Former Trump aide calls Ukraine ‘not really a country’ amid Russian military buildup at border

Former Trump trade adviser Peter Navarro has said that Ukraine is “not really a country” as Russia is increasing its troop presence on the border with the neighbouring country.

Mr Navarro said that the Russian military presence on the Ukrainian border was an attempt to test the resolve and willingness to intervene of US leaders.

“We never would be having this conversation if Trump was in the White House because, basically, peace through strength was a doctrine that was working with Russia, with North Korea, with China, with Iran and everything else,” Mr Navarro claimed while speaking on Newsmax on Thursday. “Right now, every dictator around the world is going to test Joe Biden, whether it’s Putin or whether it’s Xi Jinping.”

“With respect to the issue of Ukraine, I think a little history at least is useful,” Mr Navarro added.

“The Soviet Union back before Russia when it broke up contained all of Ukraine including Crimea. The country itself is not really a country because if you look at it, the western part of it, like it’s literally split in half, those are all Russian speakers,” he said, but quickly corrected himself.

“Excuse me, the eastern part is all Russian speakers,” he said. “The western part are all Ukrainian speakers. And it’s a country ... that’s been kind of at war with itself with their election system.”

Russia now has around 100,000 troops close to its border with Ukraine, leading to worries that an attack may come early next year. US intelligence has warned that Russia could invade its neighbour as soon as January, CBS has reported.

The Moscow bureau chief for The New York Times, Anton Troianovski, said earlier this week that US intelligence believes that Russia is “preparing for a military offensive involving an estimated 175,000 troops”.

He said that the Ukrainian military “would be utterly outgunned and outmatched”, but added while speaking on the podcast The Daily that there’s a “grim and determined mood” within the Ukrainian ranks.

“The soldiers on the border have made it clear that if it comes to it, they will be prepared to do what they can to make this as costly as possible for the other side,” he said.

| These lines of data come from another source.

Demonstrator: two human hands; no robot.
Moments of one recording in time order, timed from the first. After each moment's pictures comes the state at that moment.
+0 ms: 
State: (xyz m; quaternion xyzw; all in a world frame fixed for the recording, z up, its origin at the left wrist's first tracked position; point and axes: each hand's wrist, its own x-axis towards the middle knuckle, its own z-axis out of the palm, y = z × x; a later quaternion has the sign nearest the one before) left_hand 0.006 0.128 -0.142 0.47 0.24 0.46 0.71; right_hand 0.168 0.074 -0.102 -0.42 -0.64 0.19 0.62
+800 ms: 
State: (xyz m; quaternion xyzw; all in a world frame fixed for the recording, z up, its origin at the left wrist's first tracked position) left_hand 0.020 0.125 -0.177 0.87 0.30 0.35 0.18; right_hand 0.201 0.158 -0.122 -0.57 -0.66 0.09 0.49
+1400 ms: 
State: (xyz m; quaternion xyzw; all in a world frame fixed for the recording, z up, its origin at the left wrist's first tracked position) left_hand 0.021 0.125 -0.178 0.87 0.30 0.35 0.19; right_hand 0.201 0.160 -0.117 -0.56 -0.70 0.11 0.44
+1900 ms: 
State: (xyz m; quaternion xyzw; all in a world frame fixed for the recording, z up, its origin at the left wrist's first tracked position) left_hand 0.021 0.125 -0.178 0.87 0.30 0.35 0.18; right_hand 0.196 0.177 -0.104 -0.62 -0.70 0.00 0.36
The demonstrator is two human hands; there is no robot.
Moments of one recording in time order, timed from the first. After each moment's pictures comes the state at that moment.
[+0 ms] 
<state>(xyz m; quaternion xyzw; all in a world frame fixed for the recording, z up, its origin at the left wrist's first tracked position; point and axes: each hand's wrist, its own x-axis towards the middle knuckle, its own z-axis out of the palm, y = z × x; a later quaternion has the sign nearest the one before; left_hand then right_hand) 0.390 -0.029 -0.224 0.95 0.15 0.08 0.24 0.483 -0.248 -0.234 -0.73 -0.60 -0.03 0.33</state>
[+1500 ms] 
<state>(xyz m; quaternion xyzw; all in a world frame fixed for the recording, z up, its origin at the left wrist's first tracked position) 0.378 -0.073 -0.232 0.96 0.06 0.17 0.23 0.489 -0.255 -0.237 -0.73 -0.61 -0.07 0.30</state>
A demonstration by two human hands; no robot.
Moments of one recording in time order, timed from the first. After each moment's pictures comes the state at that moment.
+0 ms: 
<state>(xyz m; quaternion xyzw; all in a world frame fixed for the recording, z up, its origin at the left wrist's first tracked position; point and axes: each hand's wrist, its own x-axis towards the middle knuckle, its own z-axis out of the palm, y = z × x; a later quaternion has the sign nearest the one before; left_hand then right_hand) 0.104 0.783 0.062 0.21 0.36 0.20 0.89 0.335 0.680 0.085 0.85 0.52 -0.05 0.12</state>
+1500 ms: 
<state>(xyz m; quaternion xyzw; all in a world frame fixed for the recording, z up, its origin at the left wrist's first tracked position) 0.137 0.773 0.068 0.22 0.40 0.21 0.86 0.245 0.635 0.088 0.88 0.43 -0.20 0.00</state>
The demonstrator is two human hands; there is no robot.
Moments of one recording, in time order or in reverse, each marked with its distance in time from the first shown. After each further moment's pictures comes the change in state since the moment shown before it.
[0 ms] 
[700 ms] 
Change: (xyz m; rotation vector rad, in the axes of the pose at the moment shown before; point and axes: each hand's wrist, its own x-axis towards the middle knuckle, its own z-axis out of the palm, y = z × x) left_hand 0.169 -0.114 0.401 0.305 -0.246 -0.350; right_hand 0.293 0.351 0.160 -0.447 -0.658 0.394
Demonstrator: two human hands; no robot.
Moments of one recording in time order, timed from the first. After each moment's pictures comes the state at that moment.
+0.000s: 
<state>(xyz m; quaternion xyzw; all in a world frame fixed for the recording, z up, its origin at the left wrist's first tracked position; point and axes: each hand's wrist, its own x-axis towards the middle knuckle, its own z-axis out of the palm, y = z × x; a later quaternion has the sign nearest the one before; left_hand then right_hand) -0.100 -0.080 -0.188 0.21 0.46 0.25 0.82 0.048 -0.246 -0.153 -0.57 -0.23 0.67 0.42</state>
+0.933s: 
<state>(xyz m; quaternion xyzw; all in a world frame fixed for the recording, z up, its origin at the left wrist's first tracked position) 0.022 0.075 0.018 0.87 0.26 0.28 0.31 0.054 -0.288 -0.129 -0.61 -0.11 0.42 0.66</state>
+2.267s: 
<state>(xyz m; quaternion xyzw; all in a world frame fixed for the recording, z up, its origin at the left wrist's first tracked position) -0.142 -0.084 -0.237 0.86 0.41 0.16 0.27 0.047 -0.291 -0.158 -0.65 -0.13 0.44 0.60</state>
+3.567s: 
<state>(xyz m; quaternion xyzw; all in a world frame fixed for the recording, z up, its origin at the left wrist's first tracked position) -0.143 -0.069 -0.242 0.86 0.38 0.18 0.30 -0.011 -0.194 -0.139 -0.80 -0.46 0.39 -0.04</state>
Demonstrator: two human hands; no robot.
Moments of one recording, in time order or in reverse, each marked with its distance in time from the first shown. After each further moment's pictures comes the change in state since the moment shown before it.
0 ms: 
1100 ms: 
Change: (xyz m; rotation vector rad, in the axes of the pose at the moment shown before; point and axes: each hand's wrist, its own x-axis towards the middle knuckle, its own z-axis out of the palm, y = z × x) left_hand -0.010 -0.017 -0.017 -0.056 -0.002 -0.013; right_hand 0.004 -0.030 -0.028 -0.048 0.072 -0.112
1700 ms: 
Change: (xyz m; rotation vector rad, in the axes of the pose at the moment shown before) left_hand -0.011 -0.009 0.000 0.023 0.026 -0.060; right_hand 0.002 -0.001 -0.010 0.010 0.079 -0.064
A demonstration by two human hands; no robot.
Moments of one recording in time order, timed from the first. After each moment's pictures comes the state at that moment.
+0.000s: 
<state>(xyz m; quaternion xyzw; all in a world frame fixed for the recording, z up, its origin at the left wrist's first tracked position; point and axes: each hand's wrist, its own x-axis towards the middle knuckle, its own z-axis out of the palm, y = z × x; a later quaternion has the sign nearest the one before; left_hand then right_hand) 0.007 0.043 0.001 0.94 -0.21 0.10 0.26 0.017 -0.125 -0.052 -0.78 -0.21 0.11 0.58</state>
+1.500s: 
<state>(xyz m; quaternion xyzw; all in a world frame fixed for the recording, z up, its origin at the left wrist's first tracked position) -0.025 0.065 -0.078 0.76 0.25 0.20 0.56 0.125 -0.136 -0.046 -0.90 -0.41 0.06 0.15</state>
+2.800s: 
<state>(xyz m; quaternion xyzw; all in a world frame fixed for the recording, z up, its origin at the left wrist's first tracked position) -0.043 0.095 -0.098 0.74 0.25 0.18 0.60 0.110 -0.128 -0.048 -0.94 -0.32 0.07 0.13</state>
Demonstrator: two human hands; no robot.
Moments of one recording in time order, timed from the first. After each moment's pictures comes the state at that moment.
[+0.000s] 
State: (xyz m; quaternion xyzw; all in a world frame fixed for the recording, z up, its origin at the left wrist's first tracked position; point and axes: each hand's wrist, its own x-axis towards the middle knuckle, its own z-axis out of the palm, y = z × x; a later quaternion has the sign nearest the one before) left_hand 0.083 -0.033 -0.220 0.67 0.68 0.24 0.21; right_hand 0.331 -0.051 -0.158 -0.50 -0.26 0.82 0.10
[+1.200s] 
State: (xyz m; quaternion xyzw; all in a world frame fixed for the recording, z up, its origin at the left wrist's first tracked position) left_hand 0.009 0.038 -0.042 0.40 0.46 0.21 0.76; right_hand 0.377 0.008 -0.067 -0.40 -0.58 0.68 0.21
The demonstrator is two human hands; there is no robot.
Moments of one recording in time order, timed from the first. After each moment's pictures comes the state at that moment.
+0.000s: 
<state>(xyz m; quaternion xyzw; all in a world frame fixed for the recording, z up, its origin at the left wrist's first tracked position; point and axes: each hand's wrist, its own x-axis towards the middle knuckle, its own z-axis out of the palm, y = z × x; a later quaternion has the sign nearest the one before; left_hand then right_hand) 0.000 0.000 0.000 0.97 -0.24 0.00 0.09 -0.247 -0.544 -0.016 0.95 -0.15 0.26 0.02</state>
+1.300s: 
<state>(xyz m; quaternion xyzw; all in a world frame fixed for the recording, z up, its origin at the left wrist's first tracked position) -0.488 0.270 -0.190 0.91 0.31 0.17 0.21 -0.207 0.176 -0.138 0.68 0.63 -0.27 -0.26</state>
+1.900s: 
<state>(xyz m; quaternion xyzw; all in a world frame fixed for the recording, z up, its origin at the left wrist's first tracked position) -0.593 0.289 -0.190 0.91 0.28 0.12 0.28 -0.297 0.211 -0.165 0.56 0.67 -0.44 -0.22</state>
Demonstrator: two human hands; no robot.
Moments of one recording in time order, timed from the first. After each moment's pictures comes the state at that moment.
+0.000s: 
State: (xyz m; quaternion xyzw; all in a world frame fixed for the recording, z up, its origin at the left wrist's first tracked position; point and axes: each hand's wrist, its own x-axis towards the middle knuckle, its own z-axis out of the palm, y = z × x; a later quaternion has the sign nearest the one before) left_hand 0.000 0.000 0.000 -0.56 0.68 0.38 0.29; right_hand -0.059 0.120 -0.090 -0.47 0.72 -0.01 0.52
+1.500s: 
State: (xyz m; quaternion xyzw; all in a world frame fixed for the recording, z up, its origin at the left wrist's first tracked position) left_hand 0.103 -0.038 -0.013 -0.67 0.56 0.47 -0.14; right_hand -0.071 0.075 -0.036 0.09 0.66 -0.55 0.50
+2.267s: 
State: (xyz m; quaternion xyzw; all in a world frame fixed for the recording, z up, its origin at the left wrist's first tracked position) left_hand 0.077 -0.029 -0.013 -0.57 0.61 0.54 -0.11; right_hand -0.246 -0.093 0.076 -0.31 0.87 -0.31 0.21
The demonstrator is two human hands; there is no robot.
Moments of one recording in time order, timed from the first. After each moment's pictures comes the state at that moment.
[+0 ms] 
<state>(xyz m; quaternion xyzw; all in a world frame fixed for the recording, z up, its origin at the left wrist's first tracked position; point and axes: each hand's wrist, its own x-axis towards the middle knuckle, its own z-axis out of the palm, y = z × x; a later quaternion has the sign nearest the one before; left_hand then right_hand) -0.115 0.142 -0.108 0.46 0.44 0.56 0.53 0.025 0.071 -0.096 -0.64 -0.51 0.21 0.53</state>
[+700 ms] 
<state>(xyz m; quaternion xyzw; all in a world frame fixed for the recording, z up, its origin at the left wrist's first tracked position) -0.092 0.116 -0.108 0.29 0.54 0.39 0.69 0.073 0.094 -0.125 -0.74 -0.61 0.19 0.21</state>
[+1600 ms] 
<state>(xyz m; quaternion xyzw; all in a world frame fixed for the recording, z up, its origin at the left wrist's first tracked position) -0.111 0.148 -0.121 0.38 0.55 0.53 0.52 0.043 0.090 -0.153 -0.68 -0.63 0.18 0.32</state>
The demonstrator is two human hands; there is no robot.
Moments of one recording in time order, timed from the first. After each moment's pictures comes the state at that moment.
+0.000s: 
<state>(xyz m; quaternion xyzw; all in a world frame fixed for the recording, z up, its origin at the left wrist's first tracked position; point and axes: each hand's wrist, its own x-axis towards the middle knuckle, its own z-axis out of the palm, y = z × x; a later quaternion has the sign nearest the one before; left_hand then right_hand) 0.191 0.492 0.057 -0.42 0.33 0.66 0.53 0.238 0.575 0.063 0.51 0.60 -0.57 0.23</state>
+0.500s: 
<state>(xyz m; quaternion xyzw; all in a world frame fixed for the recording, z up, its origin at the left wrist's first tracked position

Troianovski said Russian President Vladimir Putin has been “extraordinarily fixated on the issue of Ukraine” since the fall of the Soviet Union 30 years ago.

Ukraine became independent when the Soviet Union fell, and “for people of Putin’s generation, this was an incredibly shocking and even traumatic moment,” as out of all the republics the Soviet Union lost when it was disbanded, Ukraine was “probably the one most valuable to Moscow”, the bureau chief said.

When Mr Putin came to power a decade after the fall of the Soviet Union, he tried to pull Ukraine closer to Russia. But by 2014, it became clear that he had failed when the country went through the Maidan Revolution when citizens protested after the country’s president withdrew from a deal that would have moved the country closer to the European Union and the West.

The protests forced out Viktor Yanukovych, a president friendly to Russia, and led to a government more aimed at strengthening ties to the West. But Mr Putin didn’t view it as a revolution by the people, but as a “coup engineered by the CIA and other Western intelligence agencies meant to drive Ukraine away from Russia”, Troianovski said.

He sent troops to Crimea, a Ukrainian peninsula in the Black Sea, and “fomented a separatist war in Eastern Ukraine” that has so far led to the deaths of more than 10,000 people, according to Troianovski.

Volodymyr Zelensky became president of Ukraine in May 2019. Earlier this year, he started taking a much harder stance against Russia.

“He cracked down on a pro-Russian oligarch and pro-Russian media. He continued with military exercises with American soldiers and with other Western forces. He kept talking up the idea of Ukraine joining NATO,” Troianovski said of Mr Zelensky on The Daily.

“This is what Putin seems to fear the most, the idea of Nato becoming more entrenched in this region. So Putin made it clear that this was starting to cross what he describes as Russia’s red lines and that Russia was willing to take action to stop this,” he added.

The White House has said that President Joe Biden reassured Mr Zelensky during a conversation lasting more than an hour on Thursday.

“President Biden voiced the deep concerns of the United States and our European Allies about Russia’s aggressive actions towards Ukraine and made clear that the US and our Allies would respond with strong economic and other measures in the event of a further military intervention,” the White House said.